Five Reasons Boards Struggle to Trust IT Reporting
1. There Is No External Reference Point
Without benchmarking, costs and performance figures exist in isolation. A £5 million infrastructure spend might be excellent value. It might be excessive. Without peer comparison, it is impossible to know.
Boards are used to market comparators in finance, procurement and HR. When IT cannot provide similar context, it feels exposed.

Example: Cost per user compared to peer best, mean and worst positions.
2. Metrics Are Operational Rather Than Strategic
Operational KPIs matter, but they rarely tell the whole story. Boards care about value, risk, resilience and return on investment.
If reporting focuses heavily on technical activity rather than business outcomes, the strategic narrative becomes blurred.
3. Costs Are Not Normalised
IT cost per user, per device or per location can vary widely depending on how they are calculated. If definitions are inconsistent or unclear, comparisons lose credibility.
Consistency and transparency are critical if the numbers are to withstand scrutiny.
4. Supplier Contracts Lack Commercial Context
Many organisations sign long-term contracts without fully understanding whether pricing remains competitive over time.
When renewal conversations begin, boards understandably ask whether better value could have been achieved.
5. Investment Cases Are Built on Assumptions
Transformation programmes often rely on projected efficiencies or risk reduction. If those assumptions are not supported by credible data, boards hesitate.
What Trust Looks Like
When boards trust IT numbers, conversations change.
Questions shift from challenge to collaboration. Discussions become forward looking rather than defensive. Decisions are made more quickly and with greater confidence.
Trust does not come from glossy slides. It comes from clarity, independence and comparability.
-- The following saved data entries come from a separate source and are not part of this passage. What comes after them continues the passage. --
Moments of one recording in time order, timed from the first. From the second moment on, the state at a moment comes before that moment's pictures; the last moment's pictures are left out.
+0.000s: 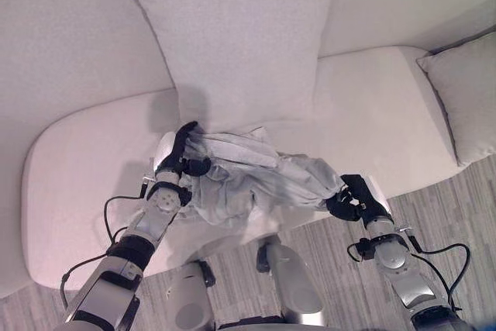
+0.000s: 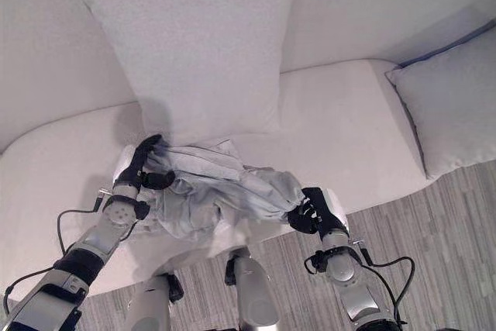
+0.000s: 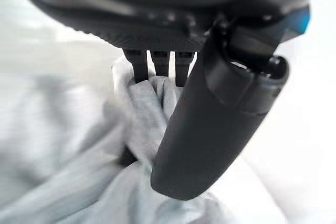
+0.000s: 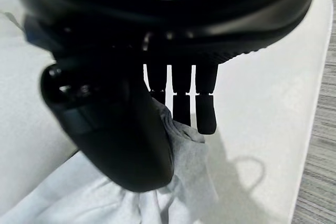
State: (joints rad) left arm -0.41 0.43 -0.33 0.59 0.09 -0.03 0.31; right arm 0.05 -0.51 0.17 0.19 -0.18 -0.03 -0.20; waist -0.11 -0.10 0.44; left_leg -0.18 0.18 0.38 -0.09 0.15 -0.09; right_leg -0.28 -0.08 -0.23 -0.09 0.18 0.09
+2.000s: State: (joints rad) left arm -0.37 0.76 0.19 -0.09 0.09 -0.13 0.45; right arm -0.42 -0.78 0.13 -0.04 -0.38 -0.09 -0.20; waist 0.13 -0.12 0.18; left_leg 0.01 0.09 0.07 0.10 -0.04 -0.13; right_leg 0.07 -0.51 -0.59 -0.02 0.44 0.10
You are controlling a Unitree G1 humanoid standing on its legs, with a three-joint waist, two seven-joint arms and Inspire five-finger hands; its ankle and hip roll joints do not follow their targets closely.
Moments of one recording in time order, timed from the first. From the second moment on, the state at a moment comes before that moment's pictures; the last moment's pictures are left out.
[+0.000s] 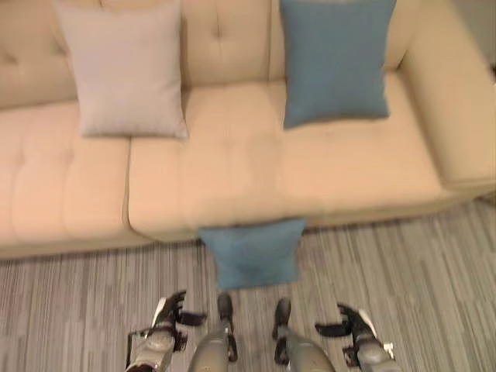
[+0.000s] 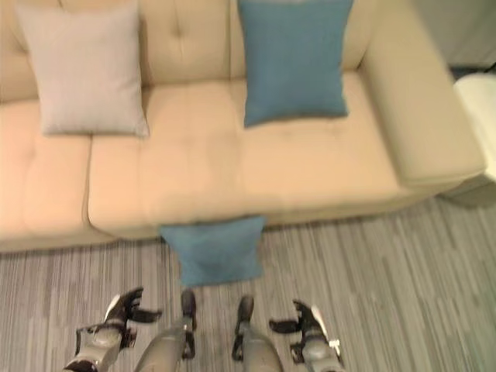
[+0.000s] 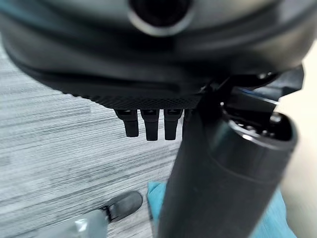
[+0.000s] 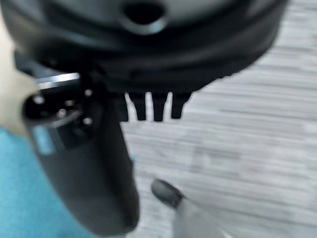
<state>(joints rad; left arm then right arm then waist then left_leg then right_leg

This is what board-ready IT reporting looks like in practice. A single view that combines cost, performance, peer comparison and executive insight.

How to Fix It
Introduce Independent Benchmarking
Benchmarking provides the missing context. It answers the question most boards are really asking: Are we broadly in line with comparable organisations?
It highlights where costs are high, where service levels are strong and where risks may be hiding.
Align Reporting to Business Outcomes
Translate technical metrics into commercial impact. Instead of reporting server uptime alone, link availability to operational continuity. Instead of listing project milestones, connect delivery to measurable business benefit.
Be Transparent About Methodology
Clearly explain how costs are categorised and how comparisons are made. Transparency builds credibility. And in a world where AI tools can generate polished dashboards and persuasive summaries in seconds, boards still need assurance that the underlying data has been validated, sense checked and independently grounded in reality.
Use Data to Support Investment Cases
When proposing investment, show how current performance compares to peers. Demonstrate where under investment may increase risk, or where over investment may signal inefficiency.
The Bigger Picture
Ultimately, this is not just about numbers. It is about confidence.
Boards need to feel assured that IT spend is proportionate, risks are understood and strategic decisions are evidence based.
When that assurance is in place, IT moves from being questioned to being trusted. From cost centre to strategic partner.
A Final Thought
If board conversations around IT feel tense, repetitive or overly detailed, it may not be a performance issue.
It may simply be a trust gap.
The good news is that trust can be rebuilt. With clear benchmarking, transparent reporting and commercially grounded analysis, IT leaders can walk into board discussions with confidence rather than caution.
And when the numbers stand up to scrutiny, so does the strategy behind them.